Saat ditanyai firasat sebelum menemukan mayat korban, warga yang tinggal di Jalan Bedugul, Gang Gagak Nomor 4, Densel ini menyatakan tidak ada sama sekali. Dia mengakui, selama menekuni pekerjaan selama dua tahun belakangan ini, dia banyak menemukan barang-barang seperti hewan mati dibungkus karung. Karenanya dia kemarin mengira menemukan binatang mati dibungkus karung yang dibuang ke sungai. “Kalau dulu sih banyak hewan anjing, babi, dan anak sapi. Makanya saya mengira mayat ini pun demikian. Tapi, pas keluar rambut itu, saya langsung kabur dan naik ke tepi untuk selanjutnya melaporkan ke kepolisian,” tuturnya.

Sementara itu, Instalasi Kedokteran Forensik RSUP Sanglah melakukan pemeriksaan luar (PL) terhadap jenazah perempuan tanpa identitas (Mrs X) yang terbungkus karung warna putih mengambang di Tukad Punggawa Jalan Kerta Dalam Sidakarya, Sabtu (21/1).

Tim medis forensik RSUP Sanglah dr Hengky SpF, menerangkan, jenazah diterima sekitar pukul 10.15 Wita dan langsung dilakukan PL. Sampai saat ini tidak ada identitas. Namun, dr Hengky menerangkan sejumlah ciri-ciri yang melekat di tubuh korban yang mungkin bisa dikenali keluarga korban.

Berdasarkan hasil pemeriksaan, jenazah berjenis kelamin perempuan dengan usia diperkirakan di atas 25 tahun. “Usianya cenderung sudah dewasa pertengahan dengan berat 79 kg dan panjang (tinggi badan, Red) 150 cm. Sedikit gemuk orangnya,” ungkap dr Hengky.

Diketahui pula, jenazah merupakan ras Mongoloid, yang kemungkinan merupakan warga negara Indonesia. Selain ciri tersebut, ditemukan pula ciri khusus adanya kutil pada dada sebelah kiri dan jaringan parut di bagian lengan atas kiri. Ditemukan pula pada bagian telinga kanan ada benjolan. “Mungkin tempat anting kemudian karena tertekan hingga terbentuk benjolan, sehingga memberikan ciri khusus terhadap orang tersebut,” katanya.

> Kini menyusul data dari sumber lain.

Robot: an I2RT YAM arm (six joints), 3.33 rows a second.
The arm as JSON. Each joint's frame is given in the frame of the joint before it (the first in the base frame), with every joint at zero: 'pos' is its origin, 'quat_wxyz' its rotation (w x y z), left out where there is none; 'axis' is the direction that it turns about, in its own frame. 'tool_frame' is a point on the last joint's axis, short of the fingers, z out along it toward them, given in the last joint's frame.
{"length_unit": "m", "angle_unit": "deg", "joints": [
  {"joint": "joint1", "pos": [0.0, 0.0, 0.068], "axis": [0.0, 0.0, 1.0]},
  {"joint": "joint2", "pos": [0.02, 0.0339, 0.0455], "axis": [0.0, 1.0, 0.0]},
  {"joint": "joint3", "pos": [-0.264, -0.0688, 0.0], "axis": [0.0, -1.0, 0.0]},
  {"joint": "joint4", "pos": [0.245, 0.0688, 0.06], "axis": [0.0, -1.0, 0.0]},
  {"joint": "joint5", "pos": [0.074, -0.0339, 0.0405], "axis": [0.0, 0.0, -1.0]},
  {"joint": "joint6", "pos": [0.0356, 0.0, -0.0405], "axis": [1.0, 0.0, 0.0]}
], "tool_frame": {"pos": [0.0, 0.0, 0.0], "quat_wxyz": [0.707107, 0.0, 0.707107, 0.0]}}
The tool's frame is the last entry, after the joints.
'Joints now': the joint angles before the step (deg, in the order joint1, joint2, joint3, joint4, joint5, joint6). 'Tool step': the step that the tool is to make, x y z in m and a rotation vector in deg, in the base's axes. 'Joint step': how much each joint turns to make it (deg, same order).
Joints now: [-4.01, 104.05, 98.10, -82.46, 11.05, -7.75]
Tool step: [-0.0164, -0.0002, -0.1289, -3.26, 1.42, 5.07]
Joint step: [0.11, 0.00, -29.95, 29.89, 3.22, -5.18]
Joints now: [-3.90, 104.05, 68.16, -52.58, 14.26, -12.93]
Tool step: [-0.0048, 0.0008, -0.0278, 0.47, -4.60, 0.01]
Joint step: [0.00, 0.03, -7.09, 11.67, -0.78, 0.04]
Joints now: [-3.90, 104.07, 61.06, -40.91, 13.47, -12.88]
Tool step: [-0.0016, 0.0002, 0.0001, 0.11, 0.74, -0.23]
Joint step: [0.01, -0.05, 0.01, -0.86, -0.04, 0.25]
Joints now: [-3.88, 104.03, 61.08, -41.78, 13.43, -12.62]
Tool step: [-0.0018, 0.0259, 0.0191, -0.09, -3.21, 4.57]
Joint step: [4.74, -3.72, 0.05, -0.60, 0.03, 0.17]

Saat diterima, jenazah memakai kaos lengan pendek berwarna hitam, tanpa corak dan tanpa merek. Selain itu, satu buah pakaian dalam jenis katun berwarna hitam, motif hitam putih tanpa merek. “Kalau ada yang punya keluarga dengan ciri-ciri tersebut bisa melapor ke polsek terdekat atau ke kamar jenazah,” katanya.

Disinggung mengenai luka yang terdapat pada tubuh jenazah, dr Hengky mengungkapkan bahwa hal tersebut merupakan rahasia medis. “Karena ini adalah rahasia medis, tidak bisa diungkapkan,” tegasnya.